I work on spaCy, which provides a number of trained machine learning pipelines as wheels hosted on Github using their releases feature. We have a wrapper so that you can run
spacy download xxx from the command line, which runs
pip install https://.../xxx.whl with the appropriate URL. The issue I have noticed is that running this command repeatedly will unpredictably use a cache or download the model again. You can test this with this command:
pip install https://github.com/explosion/spacy-models/releases/download/en_core_web_sm-3.4.1/en_core_web_sm-3.4.1-py3-none-any.whl
I was under the impression that because this is a wheel the filename should be used for caching, or, failing that, syntax like
https://...#egg=package could be used. But none of those seem to change behavior, and the installed package never shows up in
pip cache list (I assume because it is not a locally built wheel).
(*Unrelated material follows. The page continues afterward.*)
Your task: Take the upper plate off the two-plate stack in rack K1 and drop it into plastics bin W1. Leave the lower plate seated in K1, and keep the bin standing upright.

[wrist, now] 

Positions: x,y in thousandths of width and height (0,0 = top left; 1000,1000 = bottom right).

I assume that what is happening here is that caching is just based on the URL, and the issue is that the Github URL uses redirects with tokens that change pretty frequently, like an AWS URL. If this post-redirect URL is used that would explain the cache being used sometimes but not always.
Is my understanding that the cache is based on post-redirect URLs correct? Is there something we can do to ensure wheels are cached reliably based on name and version?
I believe this thread is related, but there is a lot going on and most issues seem to be about the opposite problem of packages not being reinstalled.